TASK - Repeat every entry below exactly as given.

THE RECORDS: Begin

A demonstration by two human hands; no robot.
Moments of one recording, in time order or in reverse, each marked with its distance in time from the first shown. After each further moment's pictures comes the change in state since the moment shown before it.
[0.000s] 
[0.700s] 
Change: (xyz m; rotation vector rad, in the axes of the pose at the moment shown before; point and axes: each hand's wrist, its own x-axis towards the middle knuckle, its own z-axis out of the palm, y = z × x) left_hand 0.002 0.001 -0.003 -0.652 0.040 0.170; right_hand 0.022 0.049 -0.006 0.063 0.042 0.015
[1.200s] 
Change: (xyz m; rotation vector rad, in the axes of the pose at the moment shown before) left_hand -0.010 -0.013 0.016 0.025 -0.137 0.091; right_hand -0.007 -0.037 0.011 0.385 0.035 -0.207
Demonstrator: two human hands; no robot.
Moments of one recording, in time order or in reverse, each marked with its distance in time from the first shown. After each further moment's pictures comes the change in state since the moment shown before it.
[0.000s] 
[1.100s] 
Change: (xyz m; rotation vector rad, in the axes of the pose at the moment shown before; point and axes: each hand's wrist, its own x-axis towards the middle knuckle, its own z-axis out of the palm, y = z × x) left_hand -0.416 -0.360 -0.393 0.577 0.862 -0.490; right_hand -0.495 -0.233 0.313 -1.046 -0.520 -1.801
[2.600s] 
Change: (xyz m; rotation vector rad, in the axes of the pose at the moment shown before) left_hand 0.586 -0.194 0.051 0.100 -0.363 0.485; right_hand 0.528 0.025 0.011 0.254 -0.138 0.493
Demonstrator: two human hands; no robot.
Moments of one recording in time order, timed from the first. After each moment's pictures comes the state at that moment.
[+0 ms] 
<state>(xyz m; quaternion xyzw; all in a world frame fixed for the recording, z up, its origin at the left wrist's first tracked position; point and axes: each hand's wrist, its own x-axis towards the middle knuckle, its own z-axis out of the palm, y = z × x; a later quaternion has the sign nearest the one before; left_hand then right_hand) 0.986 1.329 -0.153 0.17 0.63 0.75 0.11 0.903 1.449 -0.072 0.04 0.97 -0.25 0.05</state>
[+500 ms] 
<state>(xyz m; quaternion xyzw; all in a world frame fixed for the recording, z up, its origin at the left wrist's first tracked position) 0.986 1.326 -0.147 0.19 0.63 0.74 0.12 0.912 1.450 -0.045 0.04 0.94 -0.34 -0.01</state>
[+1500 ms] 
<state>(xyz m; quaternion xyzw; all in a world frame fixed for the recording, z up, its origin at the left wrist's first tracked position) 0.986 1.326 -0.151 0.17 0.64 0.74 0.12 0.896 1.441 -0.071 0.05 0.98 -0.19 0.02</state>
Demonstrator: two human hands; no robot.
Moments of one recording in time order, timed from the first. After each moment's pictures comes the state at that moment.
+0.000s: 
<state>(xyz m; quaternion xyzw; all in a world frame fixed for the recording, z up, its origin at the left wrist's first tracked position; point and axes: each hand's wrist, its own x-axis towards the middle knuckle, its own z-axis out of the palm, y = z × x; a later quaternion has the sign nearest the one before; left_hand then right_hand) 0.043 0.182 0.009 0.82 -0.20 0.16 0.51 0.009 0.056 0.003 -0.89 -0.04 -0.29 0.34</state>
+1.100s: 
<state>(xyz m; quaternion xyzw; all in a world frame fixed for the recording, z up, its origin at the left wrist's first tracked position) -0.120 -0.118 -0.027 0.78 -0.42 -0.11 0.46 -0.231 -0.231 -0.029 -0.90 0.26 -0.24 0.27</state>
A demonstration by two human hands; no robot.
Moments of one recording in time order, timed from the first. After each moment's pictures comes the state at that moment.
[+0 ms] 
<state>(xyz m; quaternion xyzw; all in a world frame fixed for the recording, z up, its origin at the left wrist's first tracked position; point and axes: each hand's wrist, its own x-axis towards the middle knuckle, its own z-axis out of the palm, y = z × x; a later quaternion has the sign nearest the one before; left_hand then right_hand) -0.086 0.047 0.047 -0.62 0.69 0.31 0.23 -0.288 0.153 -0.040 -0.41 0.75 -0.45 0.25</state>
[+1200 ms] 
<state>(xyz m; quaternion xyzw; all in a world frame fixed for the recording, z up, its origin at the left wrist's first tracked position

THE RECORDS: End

RESPONSE TO THIS EXERCISE -
A demonstration by two human hands; no robot.
Moments of one recording, in time order or in reverse, each marked with its distance in time from the first shown. After each further moment's pictures comes the change in state since the moment shown before it.
[0.000s] 
[0.700s] 
Change: (xyz m; rotation vector rad, in the axes of the pose at the moment shown before; point and axes: each hand's wrist, its own x-axis towards the middle knuckle, its own z-axis out of the palm, y = z × x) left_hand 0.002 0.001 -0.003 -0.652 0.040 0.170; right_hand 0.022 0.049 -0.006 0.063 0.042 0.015
[1.200s] 
Change: (xyz m; rotation vector rad, in the axes of the pose at the moment shown before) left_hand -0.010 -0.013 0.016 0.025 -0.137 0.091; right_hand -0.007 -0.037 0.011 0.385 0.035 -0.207
Demonstrator: two human hands; no robot.
Moments of one recording, in time order or in reverse, each marked with its distance in time from the first shown. After each further moment's pictures comes the change in state since the moment shown before it.
[0.000s] 
[1.100s] 
Change: (xyz m; rotation vector rad, in the axes of the pose at the moment shown before; point and axes: each hand's wrist, its own x-axis towards the middle knuckle, its own z-axis out of the palm, y = z × x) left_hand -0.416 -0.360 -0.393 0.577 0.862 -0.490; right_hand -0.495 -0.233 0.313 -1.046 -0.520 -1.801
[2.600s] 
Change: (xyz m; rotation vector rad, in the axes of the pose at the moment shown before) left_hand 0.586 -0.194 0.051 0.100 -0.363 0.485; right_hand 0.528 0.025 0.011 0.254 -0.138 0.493
Demonstrator: two human hands; no robot.
Moments of one recording in time order, timed from the first. After each moment's pictures comes the state at that moment.
[+0 ms] 
<state>(xyz m; quaternion xyzw; all in a world frame fixed for the recording, z up, its origin at the left wrist's first tracked position; point and axes: each hand's wrist, its own x-axis towards the middle knuckle, its own z-axis out of the palm, y = z × x; a later quaternion has the sign nearest the one before; left_hand then right_hand) 0.986 1.329 -0.153 0.17 0.63 0.75 0.11 0.903 1.449 -0.072 0.04 0.97 -0.25 0.05</state>
[+500 ms] 
<state>(xyz m; quaternion xyzw; all in a world frame fixed for the recording, z up, its origin at the left wrist's first tracked position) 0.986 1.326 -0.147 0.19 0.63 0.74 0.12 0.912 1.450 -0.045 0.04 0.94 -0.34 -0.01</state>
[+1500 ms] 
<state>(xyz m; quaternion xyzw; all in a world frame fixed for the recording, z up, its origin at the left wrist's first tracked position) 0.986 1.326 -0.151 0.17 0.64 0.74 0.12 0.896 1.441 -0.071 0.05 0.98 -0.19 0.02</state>
Demonstrator: two human hands; no robot.
Moments of one recording in time order, timed from the first. After each moment's pictures comes the state at that moment.
+0.000s: 
<state>(xyz m; quaternion xyzw; all in a world frame fixed for the recording, z up, its origin at the left wrist's first tracked position; point and axes: each hand's wrist, its own x-axis towards the middle knuckle, its own z-axis out of the palm, y = z × x; a later quaternion has the sign nearest the one before; left_hand then right_hand) 0.043 0.182 0.009 0.82 -0.20 0.16 0.51 0.009 0.056 0.003 -0.89 -0.04 -0.29 0.34</state>
+1.100s: 
<state>(xyz m; quaternion xyzw; all in a world frame fixed for the recording, z up, its origin at the left wrist's first tracked position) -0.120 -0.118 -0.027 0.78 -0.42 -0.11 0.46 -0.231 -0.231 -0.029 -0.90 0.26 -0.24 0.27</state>
A demonstration by two human hands; no robot.
Moments of one recording in time order, timed from the first. After each moment's pictures comes the state at that moment.
[+0 ms] 
<state>(xyz m; quaternion xyzw; all in a world frame fixed for the recording, z up, its origin at the left wrist's first tracked position; point and axes: each hand's wrist, its own x-axis towards the middle knuckle, its own z-axis out of the palm, y = z × x; a later quaternion has the sign nearest the one before; left_hand then right_hand) -0.086 0.047 0.047 -0.62 0.69 0.31 0.23 -0.288 0.153 -0.040 -0.41 0.75 -0.45 0.25</state>
[+1200 ms] 
<state>(xyz m; quaternion xyzw; all in a world frame fixed for the recording, z up, its origin at the left wrist's first tracked position

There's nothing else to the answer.